Wednesday, 18 December 2019
Department of Foreign Affairs and Trade
54. To ask the Minister for Foreign Affairs and Trade if he has written to or spoken with his UK counterpart regarding a possible amnesty for the 200 soldiers and police officers being investigated for alleged criminal actions during the troubles; and if the Northern Ireland office has reached a conclusion following its deliberations on same. [47449/19]
I have engaged extensively with the Secretary of State for Northern Ireland and with the leaders of the political parties in Northern Ireland to seek the full implementation of the Stormont House Agreement legacy framework.
The Government’s position is clear: there should be effective investigations into all Troubles-related deaths, regardless of the perpetrator.

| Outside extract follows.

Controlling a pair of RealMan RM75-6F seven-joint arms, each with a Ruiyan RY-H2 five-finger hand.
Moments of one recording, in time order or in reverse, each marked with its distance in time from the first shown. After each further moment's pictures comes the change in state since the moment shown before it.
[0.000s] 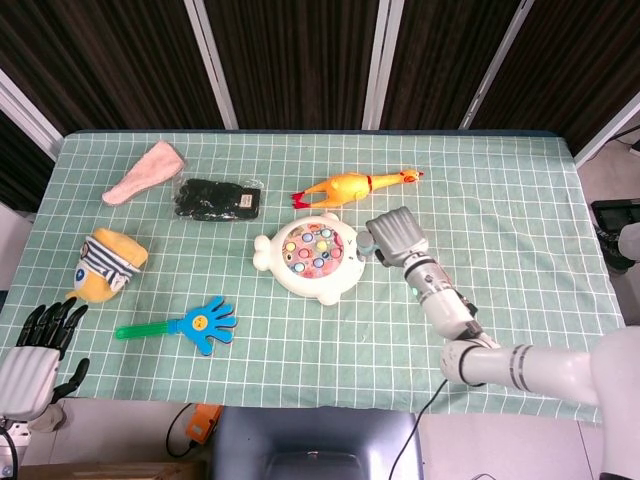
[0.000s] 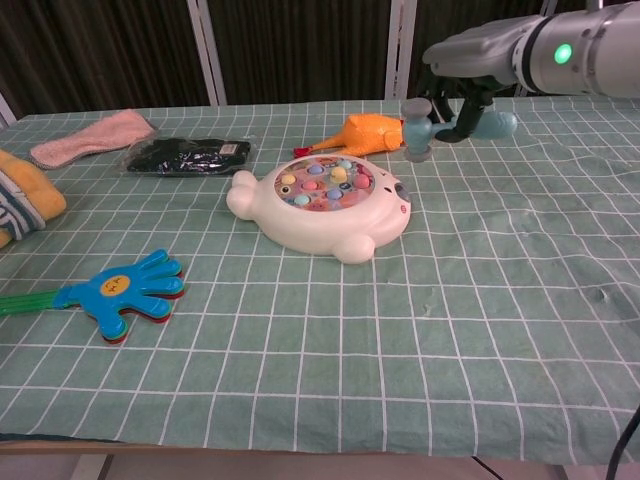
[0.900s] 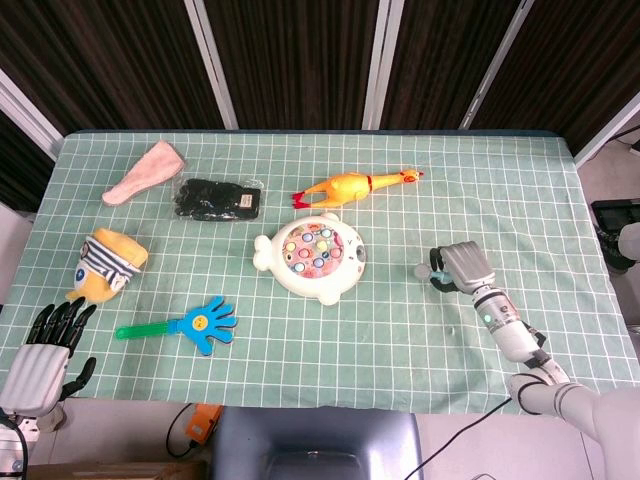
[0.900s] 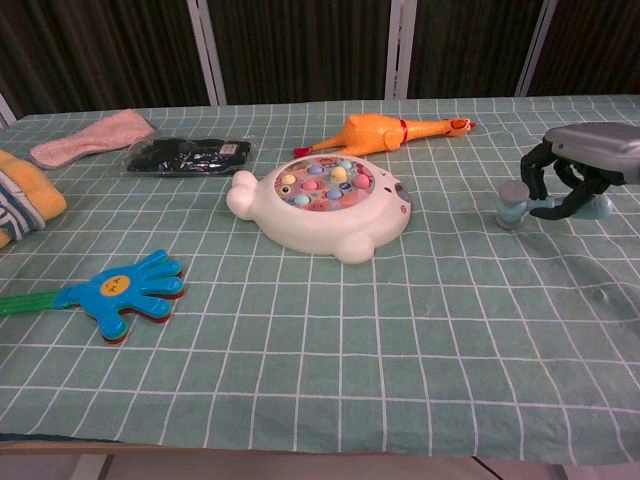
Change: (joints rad) left arm -0.015 -0.016 0.000 -0.001 -0.014 -0.030 0.035; right arm -0.390 -0.259 -0.085 0.673 -0.676 0.018 0.871
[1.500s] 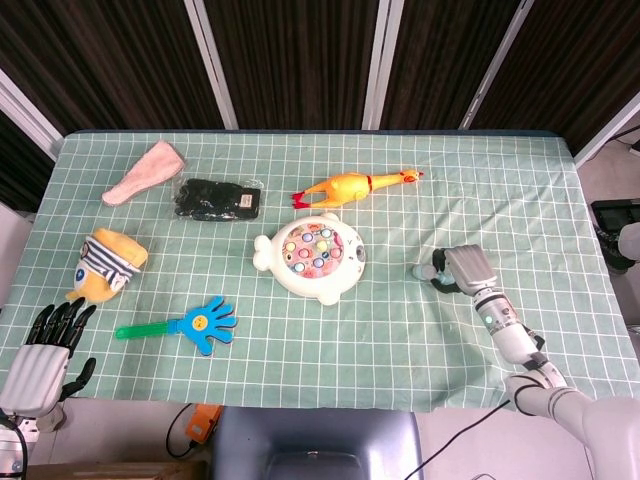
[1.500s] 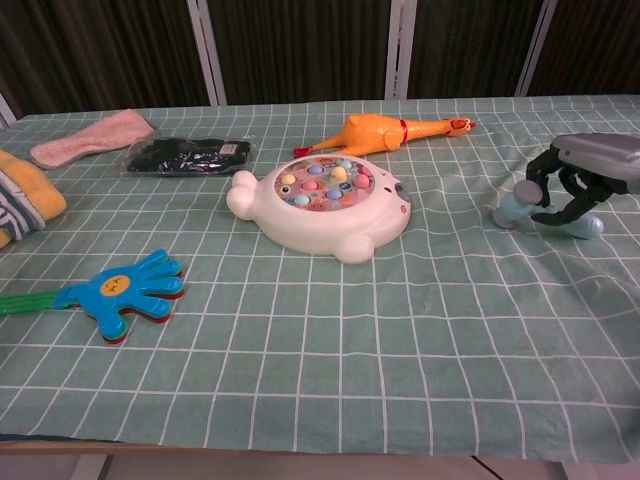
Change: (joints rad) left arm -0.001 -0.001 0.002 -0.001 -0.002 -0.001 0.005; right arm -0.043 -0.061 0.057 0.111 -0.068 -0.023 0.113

That is provided for in the legacy framework of the Stormont House Agreement and it is imperative that this be implemented.

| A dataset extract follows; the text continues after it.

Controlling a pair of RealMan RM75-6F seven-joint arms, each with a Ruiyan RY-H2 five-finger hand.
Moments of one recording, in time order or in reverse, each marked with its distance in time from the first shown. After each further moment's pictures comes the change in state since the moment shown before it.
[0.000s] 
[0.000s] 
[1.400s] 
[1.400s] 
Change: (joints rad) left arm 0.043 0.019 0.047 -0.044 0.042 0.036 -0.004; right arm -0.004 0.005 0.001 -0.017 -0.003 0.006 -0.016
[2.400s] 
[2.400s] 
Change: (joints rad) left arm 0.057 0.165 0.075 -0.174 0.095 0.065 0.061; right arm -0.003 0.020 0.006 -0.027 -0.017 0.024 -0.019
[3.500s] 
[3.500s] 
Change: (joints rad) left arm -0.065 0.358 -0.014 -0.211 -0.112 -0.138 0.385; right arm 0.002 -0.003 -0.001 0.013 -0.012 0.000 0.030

The Government closely monitors all relevant developments in the British Parliament relating to the investigation of outstanding cases in Northern Ireland.
We have been clear that we would not support a proposal to introduce special measures or treatment regarding investigation of state or non-state actors.

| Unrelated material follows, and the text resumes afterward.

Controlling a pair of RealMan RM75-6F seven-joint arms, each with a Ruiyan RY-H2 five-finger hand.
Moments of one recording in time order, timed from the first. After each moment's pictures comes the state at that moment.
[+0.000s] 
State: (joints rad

The rule of law applies equally to everyone and must be upheld, and this principle is at the core of the Stormont House framework.
There are no amnesties from prosecution provided for in the Good Friday Agreement or any subsequent agreements. The public consultation led by the UK Government in Northern Ireland last year confirmed that a “clear majority” in Northern Ireland believe that a Statute of Limitations or amnesty would not be appropriate for Troubles-related matters.
The Taoiseach and I will continue to engage with the new British Government on this most important issue to secure implementation of the comprehensive framework of the Stormont House Agreement to deal with the legacy of the past in a way that meets the legitimate needs and expectations of all victims and survivors.